Thursday, March 5, 2015

Positive

Positive 

by Paige Rawl

Synopsis:

Paige Rawl was an ordinary girl.

Cheerleader, soccer player, honor roll student. One of the good kids at her middle school.

Then, on an unremarkable day, Paige disclosed the one thing that made her "different": her HIV-positive status.
It didn't matter that she was born with the disease or that her illness posed no danger to her classmates.

Within hours, the bullying began.

They called her PAIDS. Left cruel notes on her locker. Talked in whispers about her and mocked her openly.
She turned to school administrators for help. Instead of assisting her, they ignored her urgent pleas . . . and told her to stop the drama.

She had never felt more alone.

One night, desperate for escape, Paige found herself in front of the medicine cabinet, staring at a bottle of sleeping pills.

That could have been the end of her story. Instead, it was only the beginning.

Finding comfort in steadfast friends and a community of other kids touched by HIV, Paige discovered the strength inside of her, and she embarked on a mission to change things for the bullied kids who would follow in her footsteps.

In this astonishing memoir, Paige immerses the reader in her experience and tells a story that is both deeply personal and completely universal: a story of one girl overcoming relentless bullying by choosing to be Positive.

My Thoughts:

An honest memoir of one girl who overcomes relentless bullying by choosing to be Positive and becomes an inspiration for those who experience bullying.

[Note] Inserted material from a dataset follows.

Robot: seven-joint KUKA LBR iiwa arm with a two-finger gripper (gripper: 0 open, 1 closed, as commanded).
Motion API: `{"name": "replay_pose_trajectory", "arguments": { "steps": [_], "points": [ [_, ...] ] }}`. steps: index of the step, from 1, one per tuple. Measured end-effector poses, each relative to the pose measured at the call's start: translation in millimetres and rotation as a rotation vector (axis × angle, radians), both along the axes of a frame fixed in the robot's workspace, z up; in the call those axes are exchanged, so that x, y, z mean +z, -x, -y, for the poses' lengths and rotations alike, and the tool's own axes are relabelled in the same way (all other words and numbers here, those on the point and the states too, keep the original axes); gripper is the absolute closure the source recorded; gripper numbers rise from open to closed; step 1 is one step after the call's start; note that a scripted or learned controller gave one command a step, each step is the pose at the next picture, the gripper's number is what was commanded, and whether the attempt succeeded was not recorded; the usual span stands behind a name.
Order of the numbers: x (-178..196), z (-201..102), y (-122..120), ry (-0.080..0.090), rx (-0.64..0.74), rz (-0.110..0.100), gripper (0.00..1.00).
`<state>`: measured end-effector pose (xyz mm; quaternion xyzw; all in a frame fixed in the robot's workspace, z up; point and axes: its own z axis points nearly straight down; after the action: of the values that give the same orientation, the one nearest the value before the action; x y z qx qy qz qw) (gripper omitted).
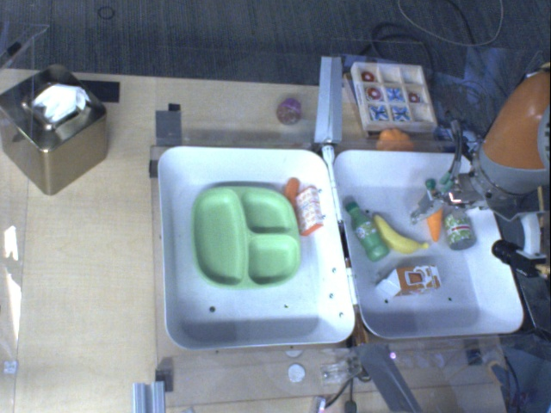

Born in Indianapolis on 1994, Paige Rawl was an ordinary girl: cheerleader, soccer player and honour roll student. No one knew she was born HIV positive.  Some kids had acne, some had diabetes; she had HIV. That’s what she told her best friend, Yasmine, when they were eleven. Within hours the bullying began. Ignorance, close-mindedness and fear of anything that’s different make the world a cruel place. They called her PAIDS, left cruel notes on her locker and mocked her openly while the adults who should have protected her stood by and told her to stop the drama.  In a desperate attempt to escape the cruelty, Paige finds herself in front of the medicine cabinet contemplating suicide.  But the story doesn’t end here. Paige finds the strength to fight back. She embarks on a mission to change things for the bullied kids who would follow in her footsteps.

This astonishing memoir is highly recommended for middle and high school students as well as teachers and parents.  Paige’s voice is authentic and will engage even the reluctant reader.  The additional resources at the end of the book provide a great starting place for those wanting more information on bullying, what's being done to stop it, facts on HIV and AIDS, as well as where to go for support groups and crisis hotlines.